30th March 2021

Newsletter March 2021

The recent approval by regulatory agencies worldwide of Zolgensma, a gene therapy for children with type 1 Spinal Muscular Atrophy 1 (SMA1), raised happiness and gratitude across families and scientific communities.
SMA1 is a genetic neuromuscular disorder that affects the nerve cells that control voluntary muscles (motor neurons). Without treatment, symptoms of SMA1 become apparent before 6 months of age and include worsening muscle weakness and poor muscle tone (hypotonia) due to loss of the lower motor neurons in the spinal cord and brain stem.
Feeding and breathing problems are also present. SMA1 is caused by changes (pathogenic variants also called mutations) in the SMN1 gene and is typically inherited in an autosomal recessive manner. Zolgensma, which is manufactured by Novartis Gene Therapies (a division of Novartis Pharmaceuticals), has been shown to help babies with breathing without a ventilator, sitting up on their own, crawling and walking after a single infusion treatment; those are very relevant milestones when it comes to their quality of life.
The latest data suggest that Zolgensma can provide rapid and sustained improvement in motor functions for young children with type 1 SMA and prolong their lives. CVBF is committed to paediatric research and supports the development of innovative therapies and drugs for the treatment of rare diseases affecting children, such as SMA1.
“We will put all our efforts and scientific expertise to make a difference in the lives of these children to provide them all treatments they deserve. It is time to overcome barriers that prevent access to innovative treatments, and to change the approach of funders and policymakers by considering the real value of disability-adjusted life years, together with the loss of productivity of the caregivers and the expenses of the sanitary services”, said Donato Bonifazi, CVBF CEO.

NEWS

cASPerCF study can start recruiting

We are happy to announce you that the cASPerCF study has opened the first two sites participating in the Study and can now start the patient’s recruitment. The first Site Initiation Visit (SIV) was held on February 12th, 2021 at the Ospedale Pediatrico Bambino Gesù (OPBG) in Rome, followed by the second SIV held on March 9th, 2021 at the Azienda Socio Sanitaria Territoriale degli Spedali Civili in Brescia.

PedCRIN webinar series

From April 7th to June 16th the PedCRIN project is launching a webinar series to share some of the most interesting outcomes of the project. The webinars are aimed to present the tools that have been developed to facilitate the execution of clinical trials for neonates, children and young people. On April 7th 2021, Viviana Giannuzzi from Gianni Benzi Foundation and Cristina Manfredi from CVBF, PedCRIN’s Partner, will explain the tools for the management of paediatric trials.

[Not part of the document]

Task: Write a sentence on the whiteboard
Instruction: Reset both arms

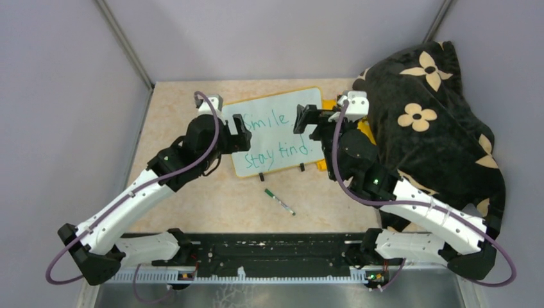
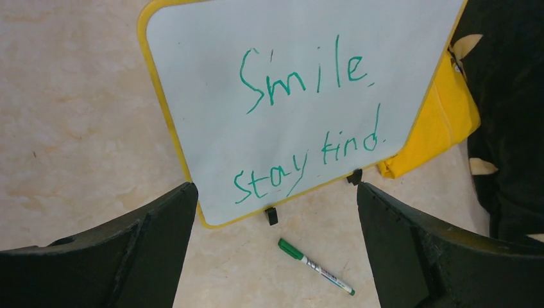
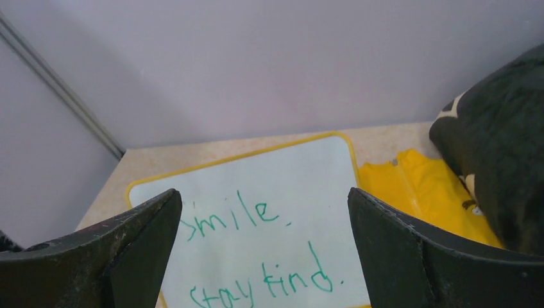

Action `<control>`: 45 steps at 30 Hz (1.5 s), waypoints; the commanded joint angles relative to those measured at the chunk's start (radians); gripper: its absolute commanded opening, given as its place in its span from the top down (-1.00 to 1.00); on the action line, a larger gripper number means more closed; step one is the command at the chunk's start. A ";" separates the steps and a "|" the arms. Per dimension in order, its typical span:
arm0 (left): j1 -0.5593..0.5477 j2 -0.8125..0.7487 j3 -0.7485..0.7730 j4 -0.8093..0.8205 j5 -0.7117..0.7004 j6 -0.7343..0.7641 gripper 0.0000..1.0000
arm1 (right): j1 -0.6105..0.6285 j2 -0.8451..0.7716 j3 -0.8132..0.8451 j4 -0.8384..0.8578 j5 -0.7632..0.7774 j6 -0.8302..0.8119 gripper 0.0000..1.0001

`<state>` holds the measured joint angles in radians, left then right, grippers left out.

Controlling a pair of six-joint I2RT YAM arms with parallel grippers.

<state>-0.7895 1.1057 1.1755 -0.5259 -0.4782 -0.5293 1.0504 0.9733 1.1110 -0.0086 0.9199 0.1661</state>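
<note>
The whiteboard (image 1: 276, 131), white with a yellow frame and two black feet, lies on the table's far middle. The sentence (image 1: 276, 138) in green reads "Smile." over "stay kind."; it shows in the left wrist view (image 2: 301, 122) and the right wrist view (image 3: 256, 247). A green capped marker (image 1: 280, 201) lies loose on the table in front of the board, also in the left wrist view (image 2: 315, 266). My left gripper (image 1: 240, 133) is open and empty over the board's left edge. My right gripper (image 1: 306, 122) is open and empty over the board's right part.
A yellow cloth (image 1: 333, 131) lies beside the board's right edge, partly under a black flowered cushion (image 1: 430, 122) that fills the right side. Grey walls close the back and sides. Bare beige tabletop (image 1: 192, 199) lies in front of the board.
</note>
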 commanded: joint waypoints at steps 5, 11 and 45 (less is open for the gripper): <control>0.001 -0.038 0.270 -0.102 0.009 0.252 -0.97 | -0.019 0.081 0.268 0.242 0.014 -0.351 -0.97; 0.000 -0.125 0.368 0.069 -0.081 0.420 -0.97 | -0.019 -0.075 0.174 0.303 -0.075 -0.350 -0.97; 0.000 -0.184 0.241 0.176 -0.085 0.367 -0.97 | -0.019 -0.148 -0.122 0.333 -0.190 -0.237 -0.97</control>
<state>-0.7895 0.9108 1.4395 -0.3691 -0.5842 -0.1410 1.0374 0.7910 0.9463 0.4240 0.7223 -0.1890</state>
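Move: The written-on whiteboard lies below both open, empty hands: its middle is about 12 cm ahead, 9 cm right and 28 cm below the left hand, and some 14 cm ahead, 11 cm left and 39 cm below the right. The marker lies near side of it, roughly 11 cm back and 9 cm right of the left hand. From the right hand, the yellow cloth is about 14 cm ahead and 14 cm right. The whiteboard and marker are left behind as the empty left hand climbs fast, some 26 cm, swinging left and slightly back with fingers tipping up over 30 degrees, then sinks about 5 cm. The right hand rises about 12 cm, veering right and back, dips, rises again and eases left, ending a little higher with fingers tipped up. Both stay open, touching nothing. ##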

To face COVID-19 pandemic, many hospitals have been forced to drastically change their organisation in order to find as much space as possible to accommodate COVID-19 patients; this situation has created an organisational chaos as regards both to therapies for patients not affected by COVID-19 and the stand-by of Clinical Trials (CTs) activities.

EMA has recently launched the CTIS training webpage for all user groups and organisations to facilitate their preparedness. This page contains information about the CTIS training programme and the online self-study material catalogue as foreseen by the CTIS training strategy. On April 26th from 10.00 to 11.30 am EUCROF Events&Training working group, chaired by Donato Bonifazi, is organising the webinar on the EMA Clinical Trials Information System.

The article “Diagnosis and Treatment of Chronic Neuropathic and Mixed Pain in Children and Adolescents: Results of a Survey Study amongst Practitioners” developed within the GAPP project has been published in Children open access journal. The article provides an evidence of the international practice amongst practitioners for the diagnosis and treatment of chronic, neuropathic pain in children and adolescents.

We are pleased to announce that the collaborative work developed within the PedCRIN project on the survey administered to capture the needs to receive infrastructural support to cover specific paediatric research gaps, has been accepted for publication in Contemporary Clinical Trials Communications journal.

SAVE THE DATE: Technical workshop on real-world metadata for regulatory purposes

The HMA-EMA Big Data Steering Group is pleased to announce the upcoming virtual workshop focused on “data characterization and discoverability” that will be held on Monday, 12 April 2021. The HMA-EMA joint Big Data Task Force recommended “to promote data discoverability through the identification of metadata” as part of its Recommendation III, which is reflected in the Big Data Steering Group work plan.